In the suburb of Drancy, rioters used a truck to force open the entrance to a shopping centre, which was then partly looted and burned, a police source said.

The government is desperate to avoid a repeat of 2005 urban riots, sparked by the death of two boys of African origin in a police chase, during which 6,000 people were arrested.

‘Bullet in the head’

Nahel was killed as he pulled away from police who were trying to stop him for a traffic infraction.

A video, authenticated by AFP, showed two police officers standing by the side of the stationary car, with one pointing a weapon at the driver.

A voice is heard saying: “You are going to get a bullet in the head.”

The police officer then appears to fire as the car abruptly drives off.
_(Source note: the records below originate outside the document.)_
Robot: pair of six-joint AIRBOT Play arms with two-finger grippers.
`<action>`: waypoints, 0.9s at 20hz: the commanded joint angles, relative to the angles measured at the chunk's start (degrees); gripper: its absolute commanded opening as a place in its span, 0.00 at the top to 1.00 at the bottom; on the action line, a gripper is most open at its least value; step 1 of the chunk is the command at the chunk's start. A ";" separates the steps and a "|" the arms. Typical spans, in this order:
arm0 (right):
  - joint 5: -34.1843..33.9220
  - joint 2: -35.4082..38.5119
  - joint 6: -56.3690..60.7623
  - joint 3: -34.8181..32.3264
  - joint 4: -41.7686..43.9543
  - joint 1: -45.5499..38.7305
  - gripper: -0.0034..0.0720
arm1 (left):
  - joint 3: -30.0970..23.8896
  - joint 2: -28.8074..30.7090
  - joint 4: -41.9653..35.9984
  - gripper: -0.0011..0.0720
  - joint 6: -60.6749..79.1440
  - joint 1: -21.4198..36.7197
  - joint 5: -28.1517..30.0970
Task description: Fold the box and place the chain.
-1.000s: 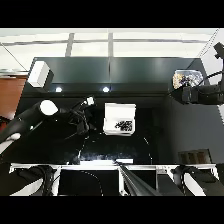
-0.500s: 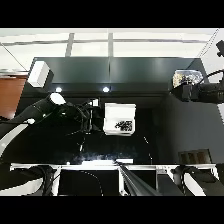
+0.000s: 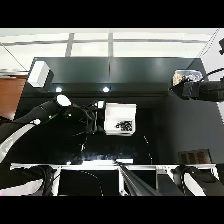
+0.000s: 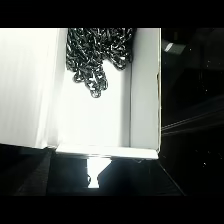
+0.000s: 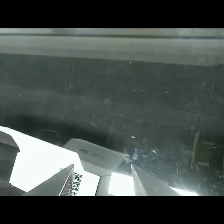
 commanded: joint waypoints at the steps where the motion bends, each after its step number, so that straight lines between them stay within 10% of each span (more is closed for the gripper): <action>1: -0.13 0.00 0.02 0.00 0.00 -0.02 0.38 | 0.07 -0.26 -0.52 0.02 0.11 -0.68 1.22; 18: -0.15 -0.02 0.04 0.00 0.00 -0.02 0.38 | 0.02 -2.01 -2.08 0.02 3.98 -0.74 1.16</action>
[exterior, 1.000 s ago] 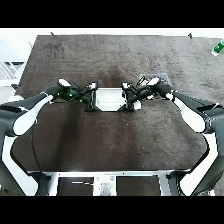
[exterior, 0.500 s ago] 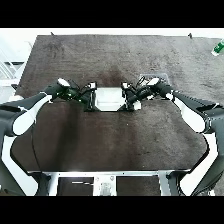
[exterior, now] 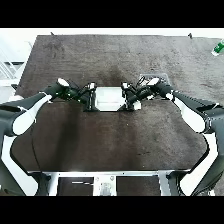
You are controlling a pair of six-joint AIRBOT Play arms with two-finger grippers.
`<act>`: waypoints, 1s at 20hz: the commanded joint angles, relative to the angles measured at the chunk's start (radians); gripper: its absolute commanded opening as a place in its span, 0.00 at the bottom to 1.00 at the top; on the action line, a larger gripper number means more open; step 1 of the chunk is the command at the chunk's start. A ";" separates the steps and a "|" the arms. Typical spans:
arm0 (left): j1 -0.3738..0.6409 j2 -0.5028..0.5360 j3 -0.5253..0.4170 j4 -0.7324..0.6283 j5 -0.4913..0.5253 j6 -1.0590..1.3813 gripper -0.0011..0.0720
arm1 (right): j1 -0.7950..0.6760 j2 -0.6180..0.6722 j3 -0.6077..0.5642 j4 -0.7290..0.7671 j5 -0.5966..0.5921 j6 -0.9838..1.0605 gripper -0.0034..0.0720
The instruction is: Fold the box and place the chain.
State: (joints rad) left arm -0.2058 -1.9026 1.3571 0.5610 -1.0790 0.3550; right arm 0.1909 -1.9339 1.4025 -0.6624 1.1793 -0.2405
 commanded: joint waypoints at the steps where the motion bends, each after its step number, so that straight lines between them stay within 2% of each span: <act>1: -0.005 0.000 0.000 -0.002 -0.006 0.011 0.99 | 0.000 0.000 0.000 0.001 0.000 0.001 0.62; 20: -0.031 0.000 0.003 0.002 0.016 -0.007 0.99 | 0.000 0.000 0.000 0.000 0.000 0.001 0.62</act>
State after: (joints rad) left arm -0.2367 -1.9026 1.3594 0.5587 -1.0645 0.3489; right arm 0.1909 -1.9339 1.4025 -0.6624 1.1790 -0.2401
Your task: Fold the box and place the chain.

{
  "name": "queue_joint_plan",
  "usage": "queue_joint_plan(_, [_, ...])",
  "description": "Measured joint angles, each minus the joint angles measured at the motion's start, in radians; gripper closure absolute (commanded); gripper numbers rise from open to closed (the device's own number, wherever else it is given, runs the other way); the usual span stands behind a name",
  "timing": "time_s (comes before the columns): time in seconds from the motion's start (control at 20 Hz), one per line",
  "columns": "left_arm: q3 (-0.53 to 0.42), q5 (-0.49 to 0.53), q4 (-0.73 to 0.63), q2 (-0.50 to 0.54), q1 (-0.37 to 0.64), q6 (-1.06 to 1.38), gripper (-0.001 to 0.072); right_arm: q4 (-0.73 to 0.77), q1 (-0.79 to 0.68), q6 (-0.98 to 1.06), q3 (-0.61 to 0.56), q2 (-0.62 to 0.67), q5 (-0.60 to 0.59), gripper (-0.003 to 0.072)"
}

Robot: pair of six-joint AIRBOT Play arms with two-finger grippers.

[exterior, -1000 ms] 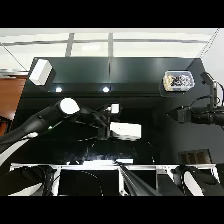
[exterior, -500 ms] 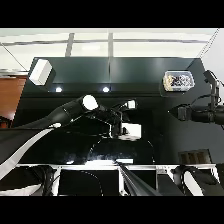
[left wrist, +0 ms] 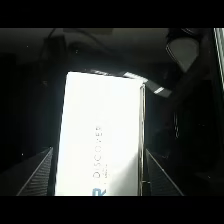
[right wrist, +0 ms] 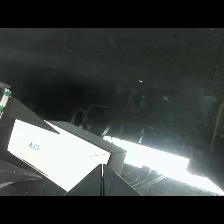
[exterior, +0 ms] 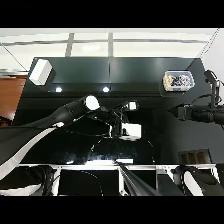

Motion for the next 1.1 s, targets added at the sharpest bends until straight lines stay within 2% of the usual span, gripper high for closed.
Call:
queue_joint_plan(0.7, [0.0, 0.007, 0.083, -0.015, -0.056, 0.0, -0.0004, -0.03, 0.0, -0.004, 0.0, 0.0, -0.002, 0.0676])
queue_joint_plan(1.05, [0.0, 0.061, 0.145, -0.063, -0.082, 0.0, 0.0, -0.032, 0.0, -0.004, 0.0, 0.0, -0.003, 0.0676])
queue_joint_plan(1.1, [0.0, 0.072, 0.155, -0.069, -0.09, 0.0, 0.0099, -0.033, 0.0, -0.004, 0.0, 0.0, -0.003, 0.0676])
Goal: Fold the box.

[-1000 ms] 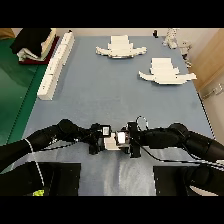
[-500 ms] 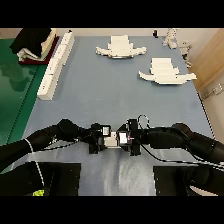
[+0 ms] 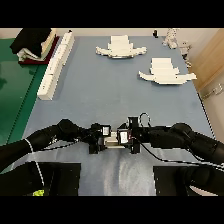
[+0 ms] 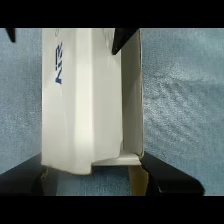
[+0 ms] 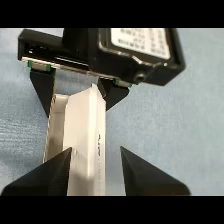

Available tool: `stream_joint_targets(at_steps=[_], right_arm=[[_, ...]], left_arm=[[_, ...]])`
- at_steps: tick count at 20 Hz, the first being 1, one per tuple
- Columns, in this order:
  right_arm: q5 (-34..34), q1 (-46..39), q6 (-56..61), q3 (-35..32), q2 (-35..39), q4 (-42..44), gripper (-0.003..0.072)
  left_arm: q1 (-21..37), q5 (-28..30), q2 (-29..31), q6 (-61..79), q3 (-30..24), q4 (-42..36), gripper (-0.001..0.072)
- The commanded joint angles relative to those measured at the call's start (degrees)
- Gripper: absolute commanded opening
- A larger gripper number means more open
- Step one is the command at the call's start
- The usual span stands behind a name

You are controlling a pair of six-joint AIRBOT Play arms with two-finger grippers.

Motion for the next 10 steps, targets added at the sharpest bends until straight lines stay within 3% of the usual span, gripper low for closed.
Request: stream_joint_targets(at_steps=[1,3,4,10], right_arm=[[-0.1,0.0,0.3,0.0,-0.7,0.0,0.0411],[-0.8,0.1,0.3,0.0,-1.4,1.2,0.0405],[-1.2,0.1,0.3,0.0,-1.6,1.6,0.0352],[-1.0,1.0,3.9,-0.8,-1.7,1.8,0.0343]], left_arm=[[0.0,0.0,0.0,0.0,0.0,0.0,0.0455],[0.0,0.0,0.0,0.0,0.0,0.0,0.0455],[0.0,0.0,0.0,0.0,0.0,0.0,0.0455],[0.0,0.0,0.0,0.0,0.0,0.0,0.0455]])
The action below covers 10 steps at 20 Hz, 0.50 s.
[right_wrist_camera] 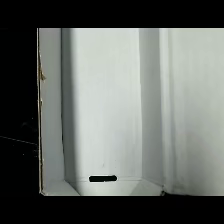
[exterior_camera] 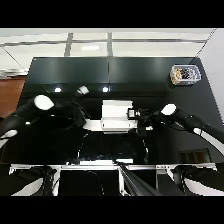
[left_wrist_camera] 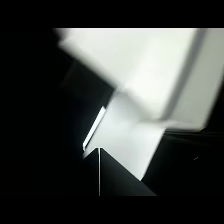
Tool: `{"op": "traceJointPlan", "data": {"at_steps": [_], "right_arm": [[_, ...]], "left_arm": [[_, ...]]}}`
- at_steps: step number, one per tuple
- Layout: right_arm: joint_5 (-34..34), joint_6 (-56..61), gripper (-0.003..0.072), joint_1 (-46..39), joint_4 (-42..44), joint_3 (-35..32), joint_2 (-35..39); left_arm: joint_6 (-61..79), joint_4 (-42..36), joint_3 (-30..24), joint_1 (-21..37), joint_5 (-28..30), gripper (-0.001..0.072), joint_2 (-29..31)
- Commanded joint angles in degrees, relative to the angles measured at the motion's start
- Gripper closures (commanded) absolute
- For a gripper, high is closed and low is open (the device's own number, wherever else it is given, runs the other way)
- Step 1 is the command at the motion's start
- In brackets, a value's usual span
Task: Fold the box and place the chain.
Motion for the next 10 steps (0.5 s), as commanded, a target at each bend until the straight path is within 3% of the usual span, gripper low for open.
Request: {"op": "traceJointPlan", "data": {"at_steps": [1, 3, 6, 8, 10], "right_arm": [[0.04, -0.02, 0.0269, 0.02, -0.02, 0.00, -0.02], [0.04, 0.00, 0.0269, 0.02, 0.00, 0.00, -0.02], [0.04, 0.00, 0.0270, 0.02, 0.00, 0.00, -0.02], [0.04, 0.00, 0.0269, 0.02, -0.02, 0.00, -0.02], [0.04, 0.00, 0.0269, 0.02, -0.02, 0.00, -0.02]], "left_arm": [[-32.17, 9.05, -1.44, 12.37, -1.09, 0.0681, 5.05], [-45.03, 3.21, -4.15, 20.63, -6.78, 0.0680, 1.99], [-31.12, -16.04, -7.78, 26.95, -19.85, 0.0681, -7.69], [-26.38, -22.97, -8.04, 25.22, -21.03, 0.0682, -12.85], [-26.23, -23.71, -7.48, 19.93, -17.35, 0.0682, -16.09]]}}
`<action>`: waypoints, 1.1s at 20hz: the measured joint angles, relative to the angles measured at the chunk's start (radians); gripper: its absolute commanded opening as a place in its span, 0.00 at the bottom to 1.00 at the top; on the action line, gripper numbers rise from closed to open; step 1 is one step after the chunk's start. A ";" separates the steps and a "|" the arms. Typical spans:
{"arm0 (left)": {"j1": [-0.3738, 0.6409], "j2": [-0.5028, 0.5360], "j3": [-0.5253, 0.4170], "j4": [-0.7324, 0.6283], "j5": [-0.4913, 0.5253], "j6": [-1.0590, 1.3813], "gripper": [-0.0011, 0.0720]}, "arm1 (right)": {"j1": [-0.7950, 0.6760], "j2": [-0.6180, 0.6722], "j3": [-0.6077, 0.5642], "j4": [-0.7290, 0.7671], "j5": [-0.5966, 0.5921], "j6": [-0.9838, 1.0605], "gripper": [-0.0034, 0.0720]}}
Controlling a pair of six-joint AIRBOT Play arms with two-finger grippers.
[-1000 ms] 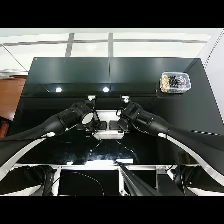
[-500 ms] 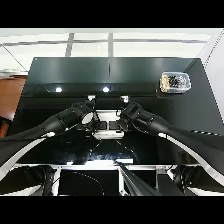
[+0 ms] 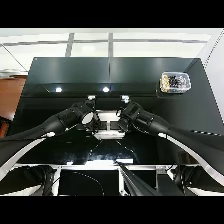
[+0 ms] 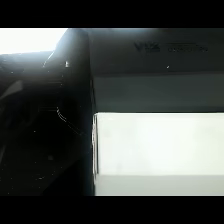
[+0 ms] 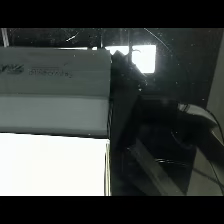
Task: Fold the box and place the chain.
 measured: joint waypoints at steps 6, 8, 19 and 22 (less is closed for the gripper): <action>0.000 0.000 0.000 0.000 -0.002 0.000 0.05 | 0.000 0.003 0.022 -0.006 -0.013 -0.010 0.57; 0.000 0.000 0.000 0.000 -0.003 0.000 0.05 | 0.000 0.013 0.042 -0.021 -0.036 -0.028 0.57; 0.000 0.000 0.000 0.000 -0.004 0.000 0.05 | -0.153 0.294 0.120 -0.074 -0.220 -0.282 0.55; 0.000 0.000 0.000 0.001 -0.004 0.000 0.06 | -0.280 0.368 0.122 -0.168 -0.232 -0.328 0.54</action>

The police officer accused of pulling the trigger was handed a preliminary charge of voluntary homicide after prosecutor Pascal Prache said his initial investigation led him to conclude “the conditions for the legal use of the weapon were not met”.

Clashes first erupted as the video emerged, contradicting police accounts that the teenager was driving at the officer.

The officer’s lawyer, Laurent-Franck Lienard, told BFMTV late yesterday that his client had apologised as he was taken into custody.

“The first words he pronounced were to say sorry, and the last words he said were to say sorry to the family,” Lienard said.